## How to complete this task
Here are the records. Print them all exactly.

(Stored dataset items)
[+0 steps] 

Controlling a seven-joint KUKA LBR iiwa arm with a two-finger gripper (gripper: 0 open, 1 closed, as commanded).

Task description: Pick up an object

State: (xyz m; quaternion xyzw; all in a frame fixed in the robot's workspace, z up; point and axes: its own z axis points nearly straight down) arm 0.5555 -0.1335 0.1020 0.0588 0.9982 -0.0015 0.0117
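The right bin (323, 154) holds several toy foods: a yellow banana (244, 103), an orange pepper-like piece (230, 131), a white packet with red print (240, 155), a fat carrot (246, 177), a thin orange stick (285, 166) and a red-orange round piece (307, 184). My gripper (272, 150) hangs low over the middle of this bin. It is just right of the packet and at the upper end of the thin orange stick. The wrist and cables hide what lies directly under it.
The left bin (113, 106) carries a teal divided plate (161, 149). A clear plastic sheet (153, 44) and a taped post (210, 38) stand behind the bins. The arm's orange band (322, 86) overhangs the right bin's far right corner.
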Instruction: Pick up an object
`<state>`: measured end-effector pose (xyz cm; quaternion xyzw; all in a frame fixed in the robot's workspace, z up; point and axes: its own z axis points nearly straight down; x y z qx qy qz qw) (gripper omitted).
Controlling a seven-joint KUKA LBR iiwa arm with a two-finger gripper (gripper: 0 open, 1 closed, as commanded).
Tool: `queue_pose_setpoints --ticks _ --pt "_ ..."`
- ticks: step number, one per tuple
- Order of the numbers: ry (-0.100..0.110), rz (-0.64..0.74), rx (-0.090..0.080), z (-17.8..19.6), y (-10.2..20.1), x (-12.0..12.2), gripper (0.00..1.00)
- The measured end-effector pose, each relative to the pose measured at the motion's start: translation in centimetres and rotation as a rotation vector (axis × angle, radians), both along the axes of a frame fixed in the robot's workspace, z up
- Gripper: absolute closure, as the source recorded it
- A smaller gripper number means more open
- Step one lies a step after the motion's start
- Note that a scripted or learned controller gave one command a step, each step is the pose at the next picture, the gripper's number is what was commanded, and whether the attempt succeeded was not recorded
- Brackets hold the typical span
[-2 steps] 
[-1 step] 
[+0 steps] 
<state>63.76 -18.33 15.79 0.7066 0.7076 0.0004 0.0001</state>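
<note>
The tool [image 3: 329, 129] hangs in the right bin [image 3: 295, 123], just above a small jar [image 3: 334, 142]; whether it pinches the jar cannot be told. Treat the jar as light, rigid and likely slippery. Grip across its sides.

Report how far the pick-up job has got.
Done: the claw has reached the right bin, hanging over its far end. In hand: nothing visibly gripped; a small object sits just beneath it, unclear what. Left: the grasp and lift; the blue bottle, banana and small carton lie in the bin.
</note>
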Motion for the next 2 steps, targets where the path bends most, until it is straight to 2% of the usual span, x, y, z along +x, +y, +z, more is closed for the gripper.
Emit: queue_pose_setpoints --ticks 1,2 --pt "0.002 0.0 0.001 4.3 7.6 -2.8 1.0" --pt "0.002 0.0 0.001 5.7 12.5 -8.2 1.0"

## Task result
[+0 steps] 

Controlling a seven-joint KUKA LBR iiwa arm with a two-finger gripper (gripper: 0 open, 1 closed, as commanded).

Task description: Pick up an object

State: (xyz m; quaternion xyzw; all in a frame fixed in the robot's workspace, z up; point and axes: its own z axis points nearly straight down) arm 0.5555 -0.1335 0.1020 0.0588 0.9982 -0.0015 0.0117
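The right bin (323, 154) holds several toy foods: a yellow banana (244, 103), an orange pepper-like piece (230, 131), a white packet with red print (240, 155), a fat carrot (246, 177), a thin orange stick (285, 166) and a red-orange round piece (307, 184). My gripper (272, 150) hangs low over the middle of this bin. It is just right of the packet and at the upper end of the thin orange stick. The wrist and cables hide what lies directly under it.
The left bin (113, 106) carries a teal divided plate (161, 149). A clear plastic sheet (153, 44) and a taped post (210, 38) stand behind the bins. The arm's orange band (322, 86) overhangs the right bin's far right corner.
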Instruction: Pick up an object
`<state>`: measured end-effector pose (xyz cm; quaternion xyzw; all in a frame fixed in the robot's workspace, z up; point and axes: its own z axis points nearly straight down; x y z qx qy qz qw) (gripper omitted).
Controlling a seven-joint KUKA LBR iiwa arm with a two-finger gripper (gripper: 0 open, 1 closed, as commanded).
Tool: `queue_pose_setpoints --ticks _ --pt "_ ..."`
- ticks: step number, one per tuple
- Order of the numbers: ry (-0.100..0.110), rz (-0.64..0.74), rx (-0.090..0.080), z (-17.8..19.6), y (-10.2..20.1), x (-12.0..12.2), gripper (0.00..1.00)
- The measured end-effector pose, each relative to the pose measured at the motion's start: translation in centimetres and rotation as a rotation vector (axis × angle, radians), both along the axes of a frame fixed in the robot's workspace, z up
- Gripper: absolute closure, as the source recorded it
- A smaller gripper number means more open
- Step one lies a step after the motion's start
- Note that a scripted or learned controller gave one command a step, each step is the pose at the next picture, the gripper's number is what was commanded, and whether the attempt succeeded was not recorded
- Brackets hold the typical span
[-2 steps] 
[-1 step] 
[+0 steps] 
<state>63.76 -18.33 15.79 0.7066 0.7076 0.0004 0.0001</state>
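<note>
The tool [image 3: 329, 129] hangs in the right bin [image 3: 295, 123], just above a small jar [image 3: 334, 142]; whether it pinches the jar cannot be told. Treat the jar as light, rigid and likely slippery. Grip across its sides.

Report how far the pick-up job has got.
Done: the claw has reached the right bin, hanging over its far end. In hand: nothing visibly gripped; a small object sits just beneath it, unclear what. Left: the grasp and lift; the blue bottle, banana and small carton lie in the bin.
</note>
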Motion for the next 2 steps, targets where the path bends most, until it is straight to 2% of the usual span, x, y, z along +x, +y, +z, more is closed for the gripper.
Emit: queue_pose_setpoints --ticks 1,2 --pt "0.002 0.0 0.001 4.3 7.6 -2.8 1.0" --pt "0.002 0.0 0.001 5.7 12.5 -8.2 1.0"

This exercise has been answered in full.